The decentralization application determines the character code of the encryption blockchain address according to the index value of each character;

the decentralizing application determines an ending symbol and a complement symbol of the character code;

And the decentralizing application sequentially connects the character code, the ending symbol and the complement symbol in series to obtain the data code of the encrypted blockchain address.

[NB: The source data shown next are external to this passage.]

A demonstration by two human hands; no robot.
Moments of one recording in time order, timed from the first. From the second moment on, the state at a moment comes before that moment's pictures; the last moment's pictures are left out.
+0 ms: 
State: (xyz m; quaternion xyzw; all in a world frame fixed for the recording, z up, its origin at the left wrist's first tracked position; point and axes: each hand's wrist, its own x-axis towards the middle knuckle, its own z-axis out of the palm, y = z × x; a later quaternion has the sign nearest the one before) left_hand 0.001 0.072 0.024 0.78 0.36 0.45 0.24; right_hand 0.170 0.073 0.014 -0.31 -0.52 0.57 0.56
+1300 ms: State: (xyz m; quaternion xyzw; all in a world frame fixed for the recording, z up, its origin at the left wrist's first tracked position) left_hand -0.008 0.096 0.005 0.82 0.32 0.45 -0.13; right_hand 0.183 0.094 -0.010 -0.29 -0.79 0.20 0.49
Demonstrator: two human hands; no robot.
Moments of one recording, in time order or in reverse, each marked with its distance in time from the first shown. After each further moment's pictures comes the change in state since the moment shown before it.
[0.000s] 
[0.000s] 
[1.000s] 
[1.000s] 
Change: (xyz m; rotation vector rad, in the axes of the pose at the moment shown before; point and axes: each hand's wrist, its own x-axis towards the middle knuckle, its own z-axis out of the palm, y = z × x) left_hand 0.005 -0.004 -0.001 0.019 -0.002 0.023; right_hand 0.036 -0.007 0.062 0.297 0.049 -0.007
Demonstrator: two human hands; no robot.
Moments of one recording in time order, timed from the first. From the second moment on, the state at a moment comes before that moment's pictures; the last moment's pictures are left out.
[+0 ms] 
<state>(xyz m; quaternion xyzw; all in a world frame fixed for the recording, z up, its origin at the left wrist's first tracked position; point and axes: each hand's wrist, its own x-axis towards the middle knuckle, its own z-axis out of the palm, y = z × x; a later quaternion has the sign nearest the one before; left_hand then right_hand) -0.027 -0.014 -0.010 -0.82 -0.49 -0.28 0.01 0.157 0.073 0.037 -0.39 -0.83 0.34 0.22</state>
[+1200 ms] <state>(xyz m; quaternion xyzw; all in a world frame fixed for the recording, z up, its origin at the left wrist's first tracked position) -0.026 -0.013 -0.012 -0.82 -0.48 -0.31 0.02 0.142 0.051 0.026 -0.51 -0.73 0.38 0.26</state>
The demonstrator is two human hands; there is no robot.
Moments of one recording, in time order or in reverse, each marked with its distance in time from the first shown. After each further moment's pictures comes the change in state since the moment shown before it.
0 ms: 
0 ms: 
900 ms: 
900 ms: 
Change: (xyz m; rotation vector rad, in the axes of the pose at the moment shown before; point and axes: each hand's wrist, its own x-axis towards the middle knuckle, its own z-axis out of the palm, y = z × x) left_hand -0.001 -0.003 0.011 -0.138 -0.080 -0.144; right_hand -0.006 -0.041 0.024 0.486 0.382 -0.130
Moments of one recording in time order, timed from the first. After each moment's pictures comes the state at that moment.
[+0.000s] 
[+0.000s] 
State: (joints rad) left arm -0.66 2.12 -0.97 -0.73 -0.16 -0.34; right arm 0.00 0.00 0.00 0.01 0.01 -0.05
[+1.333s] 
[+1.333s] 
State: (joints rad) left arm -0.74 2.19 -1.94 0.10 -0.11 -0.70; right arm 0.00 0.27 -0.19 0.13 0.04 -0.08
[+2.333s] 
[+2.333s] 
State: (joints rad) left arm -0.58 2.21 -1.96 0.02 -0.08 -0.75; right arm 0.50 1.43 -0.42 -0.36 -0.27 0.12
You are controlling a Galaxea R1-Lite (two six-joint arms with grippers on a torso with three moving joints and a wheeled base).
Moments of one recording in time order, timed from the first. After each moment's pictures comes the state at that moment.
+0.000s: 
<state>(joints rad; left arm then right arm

7. The method of claim 1, wherein broadcasting the two-dimensional code in the blockchain to cause a second user node to access the target page according to the two-dimensional code comprises:

The centralized application sends the two-dimensional code and the public key of the first user node to the consensus node so that the consensus node determines whether the two-dimensional code is matched with the blockchain address according to the public key;

8. A page access apparatus for a de-centralized application, the apparatus comprising:

the verification module is used for sending the target page sharing request to a consensus node in a blockchain so that the consensus node can determine whether the first user node has the sharing authority of the target page or not;

The first determining module is used for determining a blockchain address of the page information of the target page in the blockchain according to the page identifier when the first user node has the sharing right, and sending the blockchain address to the first user node so that the first user node signs the blockchain address according to the private key of the first user node to obtain an encrypted blockchain address;

9. An apparatus comprising a processor and a memory, the processor and the memory being interconnected;

The memory is for storing a computer program comprising program instructions, the processor being configured to invoke the program instructions to perform the method of any of claims 1 to 7.

10. A computer readable storage medium, characterized in that the computer readable storage medium stores a computer program, which is executed by a processor to implement the method of any one of claims 1 to 7.